§ **To do**
Nothing but a number is wanted here: the count of lines in the data holding the word "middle".

(Records drawn from a dataset)
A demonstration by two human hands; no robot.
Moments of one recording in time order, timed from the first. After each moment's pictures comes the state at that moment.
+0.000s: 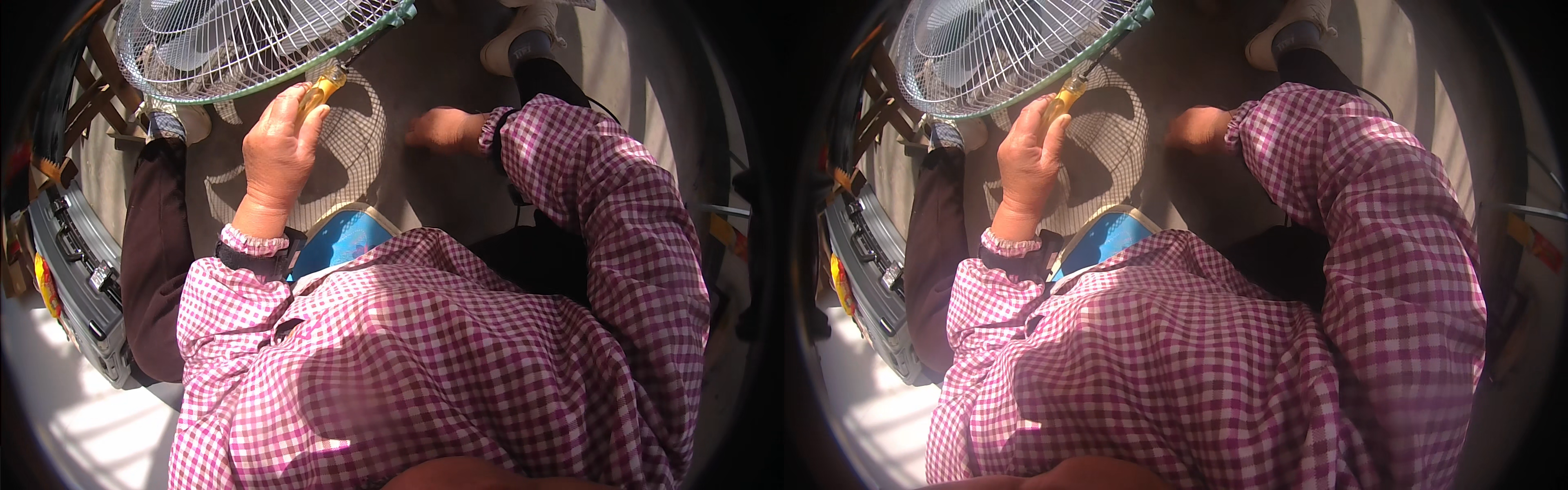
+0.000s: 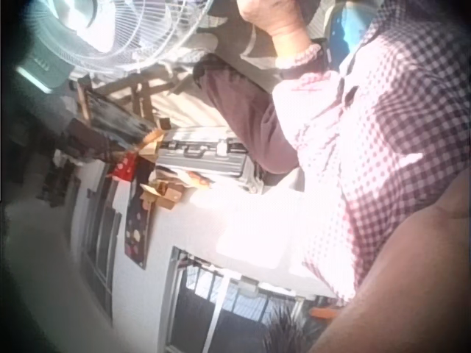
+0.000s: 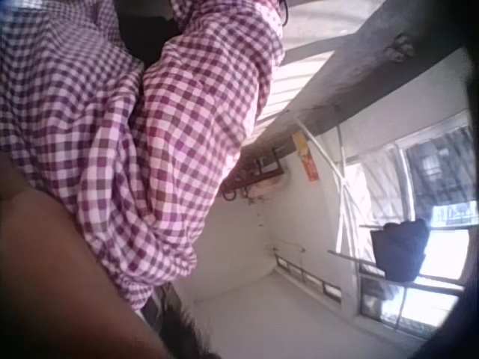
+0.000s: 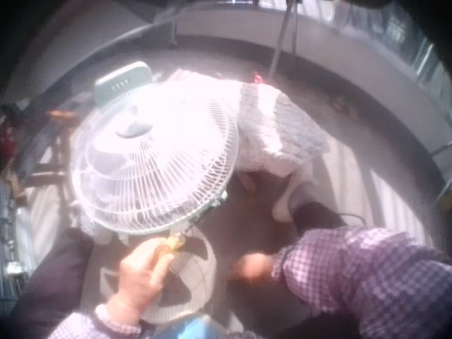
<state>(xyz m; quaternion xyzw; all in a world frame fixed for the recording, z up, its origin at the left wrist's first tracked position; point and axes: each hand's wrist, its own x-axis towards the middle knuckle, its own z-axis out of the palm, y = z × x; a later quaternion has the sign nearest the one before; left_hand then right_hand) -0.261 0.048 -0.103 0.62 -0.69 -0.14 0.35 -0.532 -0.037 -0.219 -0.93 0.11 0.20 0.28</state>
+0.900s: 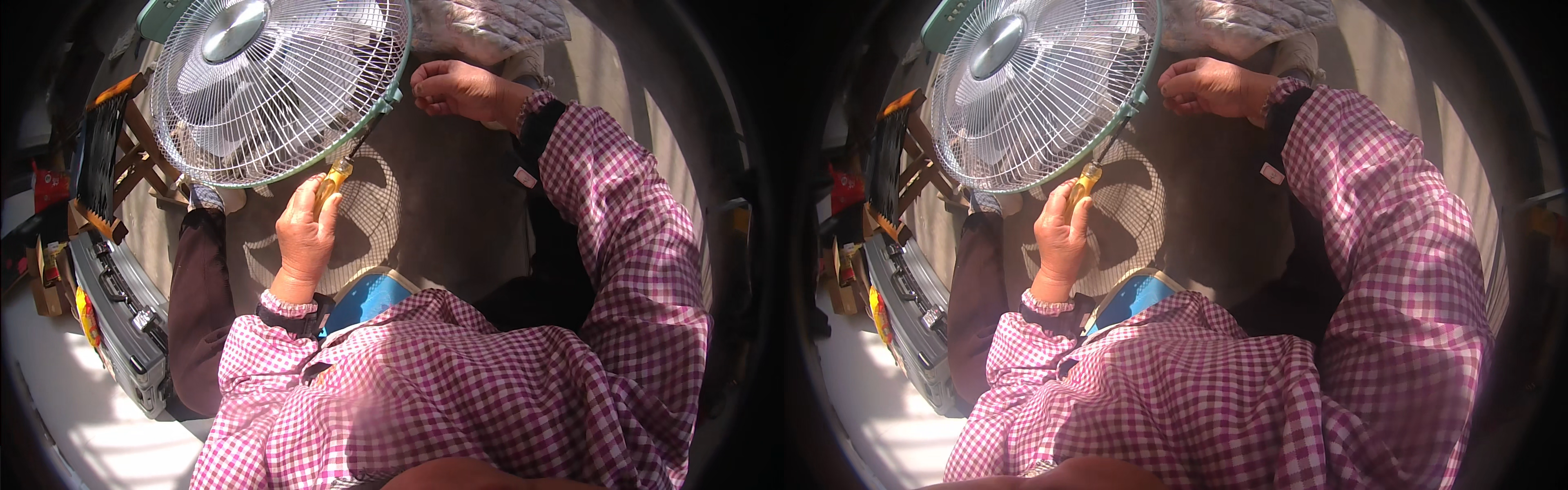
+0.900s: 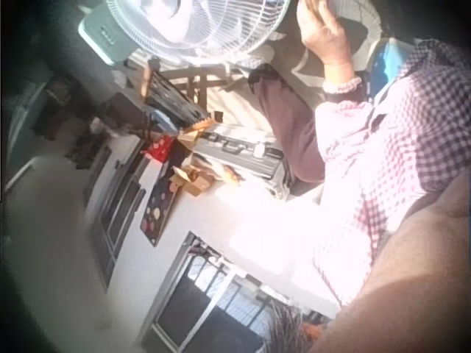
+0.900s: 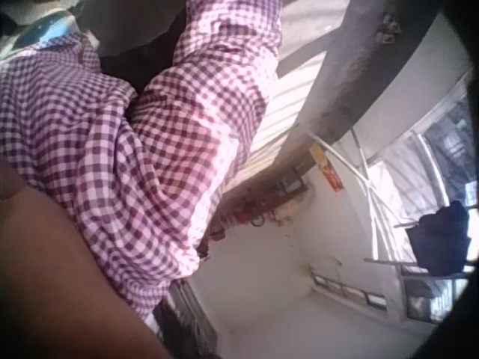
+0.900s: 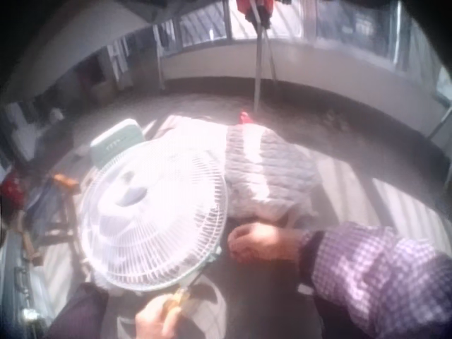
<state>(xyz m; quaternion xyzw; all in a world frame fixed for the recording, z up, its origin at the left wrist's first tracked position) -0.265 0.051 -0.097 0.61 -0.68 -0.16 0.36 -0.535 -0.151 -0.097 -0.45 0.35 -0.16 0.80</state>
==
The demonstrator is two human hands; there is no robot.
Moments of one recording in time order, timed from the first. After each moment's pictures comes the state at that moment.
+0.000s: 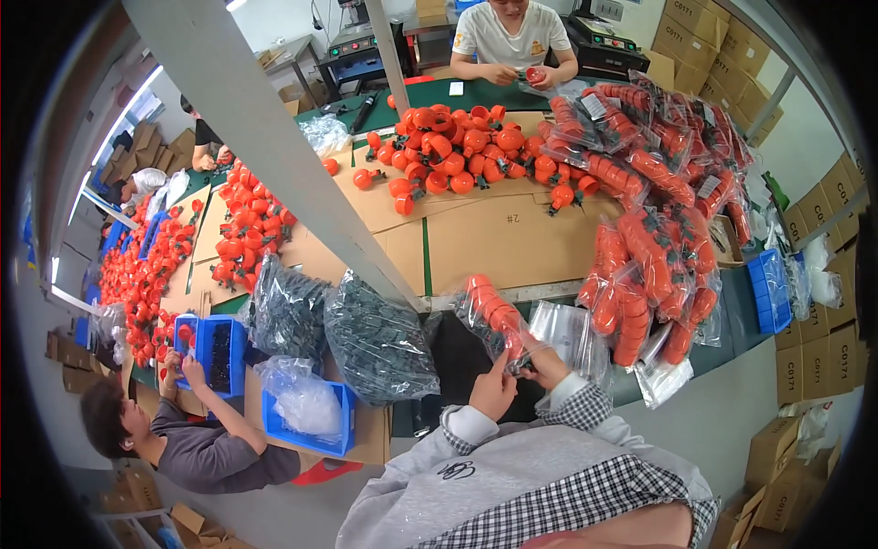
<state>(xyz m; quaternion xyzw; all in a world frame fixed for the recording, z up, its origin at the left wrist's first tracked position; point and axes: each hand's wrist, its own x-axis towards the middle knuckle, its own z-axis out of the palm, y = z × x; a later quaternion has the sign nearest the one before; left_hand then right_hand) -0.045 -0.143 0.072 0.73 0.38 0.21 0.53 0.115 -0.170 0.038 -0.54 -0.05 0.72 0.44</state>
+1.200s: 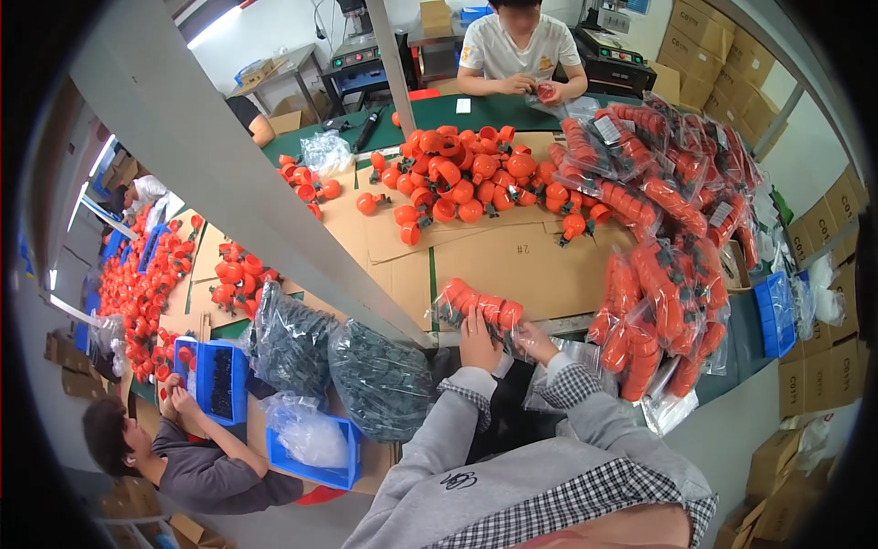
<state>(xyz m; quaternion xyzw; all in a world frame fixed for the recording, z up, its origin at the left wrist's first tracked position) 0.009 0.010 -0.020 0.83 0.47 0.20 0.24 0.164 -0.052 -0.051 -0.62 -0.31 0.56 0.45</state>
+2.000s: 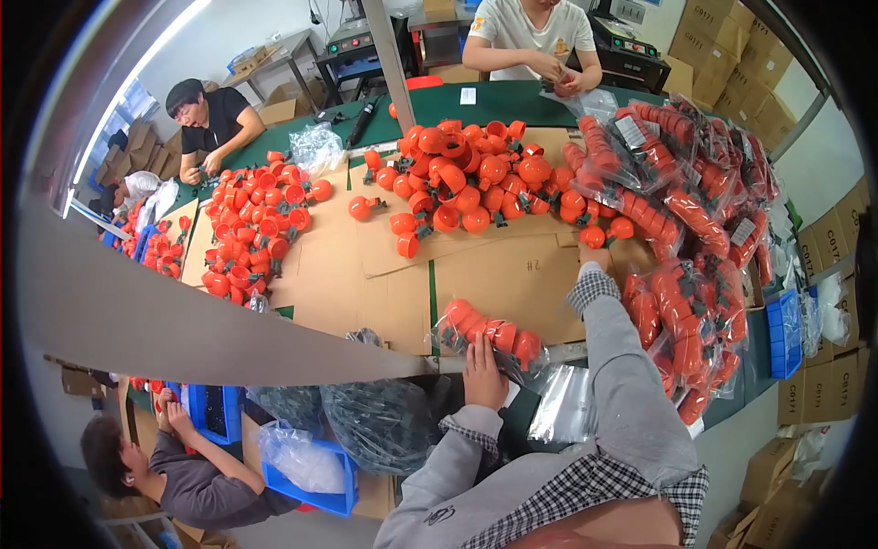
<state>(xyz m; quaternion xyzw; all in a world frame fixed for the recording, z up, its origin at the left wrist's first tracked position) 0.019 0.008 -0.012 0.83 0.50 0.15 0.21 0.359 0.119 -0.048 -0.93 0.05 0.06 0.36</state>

§ **Result of this task**
2